**Instructions for the task:**
Copy the final lines exactly, starting at the one that contains "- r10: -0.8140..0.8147" and ending with the last line of the listing below. Pictures are not part of the copy.

**Supplied data:**

++++++++++++++++++++

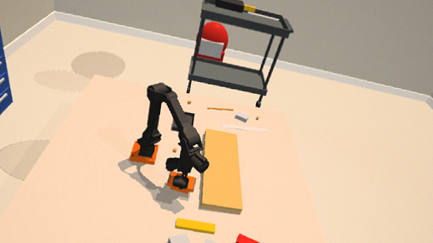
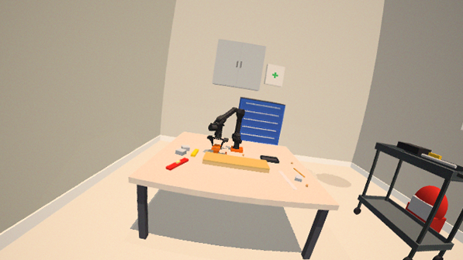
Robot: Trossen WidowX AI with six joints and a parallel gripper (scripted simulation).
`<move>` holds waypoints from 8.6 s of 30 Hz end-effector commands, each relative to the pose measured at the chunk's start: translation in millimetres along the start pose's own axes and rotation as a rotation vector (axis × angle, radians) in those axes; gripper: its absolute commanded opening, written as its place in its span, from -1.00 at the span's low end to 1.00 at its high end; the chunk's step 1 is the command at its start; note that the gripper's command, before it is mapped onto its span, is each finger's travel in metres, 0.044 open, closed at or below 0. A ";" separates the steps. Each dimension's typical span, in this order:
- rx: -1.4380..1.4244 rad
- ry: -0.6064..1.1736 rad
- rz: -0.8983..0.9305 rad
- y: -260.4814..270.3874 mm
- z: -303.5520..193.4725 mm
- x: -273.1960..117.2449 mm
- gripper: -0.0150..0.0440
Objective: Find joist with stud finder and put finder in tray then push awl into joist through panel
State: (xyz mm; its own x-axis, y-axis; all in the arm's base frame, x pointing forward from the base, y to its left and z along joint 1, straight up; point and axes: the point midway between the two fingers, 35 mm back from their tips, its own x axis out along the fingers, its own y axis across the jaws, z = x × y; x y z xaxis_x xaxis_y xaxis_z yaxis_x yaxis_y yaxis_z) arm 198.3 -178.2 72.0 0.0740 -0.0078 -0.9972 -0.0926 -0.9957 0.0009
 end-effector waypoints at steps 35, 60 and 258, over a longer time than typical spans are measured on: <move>-0.010 0.010 0.067 41.2 -3.1 -15.3 -0.49; -0.017 0.002 0.235 34.5 -1.4 -12.3 -0.49; -1.300 -0.519 0.401 -23.2 -4.4 -41.7 1.00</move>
State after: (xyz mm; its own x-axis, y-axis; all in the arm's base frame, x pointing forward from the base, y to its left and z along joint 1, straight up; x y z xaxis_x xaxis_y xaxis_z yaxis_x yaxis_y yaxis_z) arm 197.8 -144.2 118.5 -0.0863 -0.6490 -0.7559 0.6104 -0.6341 0.4747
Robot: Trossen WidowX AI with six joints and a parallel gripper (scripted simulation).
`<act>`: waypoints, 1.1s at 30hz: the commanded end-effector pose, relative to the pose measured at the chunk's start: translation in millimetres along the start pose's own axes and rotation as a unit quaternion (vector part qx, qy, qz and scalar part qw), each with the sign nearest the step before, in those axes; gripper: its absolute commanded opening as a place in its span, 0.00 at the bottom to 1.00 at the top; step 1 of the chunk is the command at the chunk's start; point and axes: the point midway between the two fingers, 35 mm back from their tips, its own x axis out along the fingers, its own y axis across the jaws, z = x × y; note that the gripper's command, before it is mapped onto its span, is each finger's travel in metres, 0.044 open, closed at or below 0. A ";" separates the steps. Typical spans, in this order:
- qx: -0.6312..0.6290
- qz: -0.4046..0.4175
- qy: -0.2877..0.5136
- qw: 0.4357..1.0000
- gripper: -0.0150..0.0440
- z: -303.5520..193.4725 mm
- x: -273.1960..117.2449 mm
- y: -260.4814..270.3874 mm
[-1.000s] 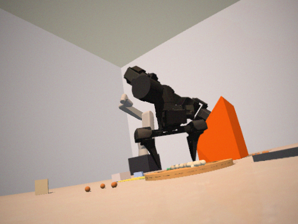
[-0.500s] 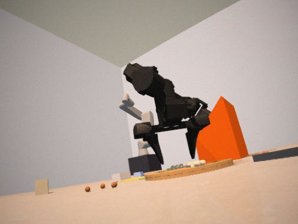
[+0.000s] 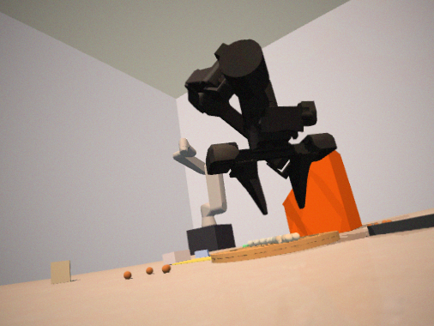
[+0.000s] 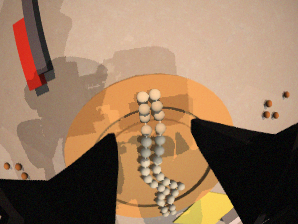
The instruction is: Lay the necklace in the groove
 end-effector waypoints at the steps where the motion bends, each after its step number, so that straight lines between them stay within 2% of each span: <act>1: 0.003 0.002 0.001 1.000 0.68 4.6 8.0 1.7; 33: 0.003 0.001 0.001 1.000 0.68 4.1 38.9 1.7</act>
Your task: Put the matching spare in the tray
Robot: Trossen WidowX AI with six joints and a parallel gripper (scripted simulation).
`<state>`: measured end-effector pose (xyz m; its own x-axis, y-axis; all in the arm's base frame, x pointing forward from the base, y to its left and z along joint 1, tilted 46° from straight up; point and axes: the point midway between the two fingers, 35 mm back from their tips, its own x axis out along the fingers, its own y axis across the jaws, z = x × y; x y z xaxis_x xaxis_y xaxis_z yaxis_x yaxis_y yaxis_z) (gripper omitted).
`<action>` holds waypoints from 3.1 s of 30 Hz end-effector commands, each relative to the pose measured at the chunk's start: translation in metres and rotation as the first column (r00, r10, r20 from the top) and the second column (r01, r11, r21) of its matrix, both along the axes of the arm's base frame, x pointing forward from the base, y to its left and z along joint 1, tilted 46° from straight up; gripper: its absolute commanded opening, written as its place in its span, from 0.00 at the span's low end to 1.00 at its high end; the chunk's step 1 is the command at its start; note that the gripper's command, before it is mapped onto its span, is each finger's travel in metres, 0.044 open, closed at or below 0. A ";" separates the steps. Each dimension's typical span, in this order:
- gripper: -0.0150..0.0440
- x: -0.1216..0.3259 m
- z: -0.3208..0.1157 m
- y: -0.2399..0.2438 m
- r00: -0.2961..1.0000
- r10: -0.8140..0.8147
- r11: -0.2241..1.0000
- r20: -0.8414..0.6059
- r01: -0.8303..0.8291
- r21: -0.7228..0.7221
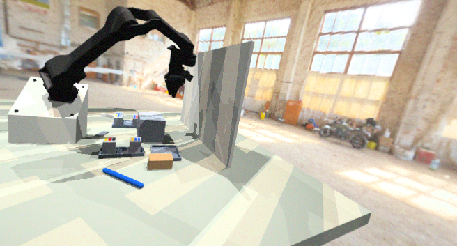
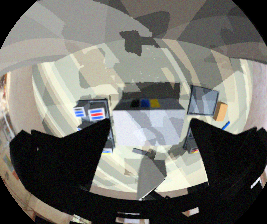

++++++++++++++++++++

**Response:**
- r10: -0.8140..0.8147
- r11: -0.2241..1.0000
- r20: -0.8414..0.6059
- r01: -0.8303..0.8291
- r21: -0.7228..0.7221

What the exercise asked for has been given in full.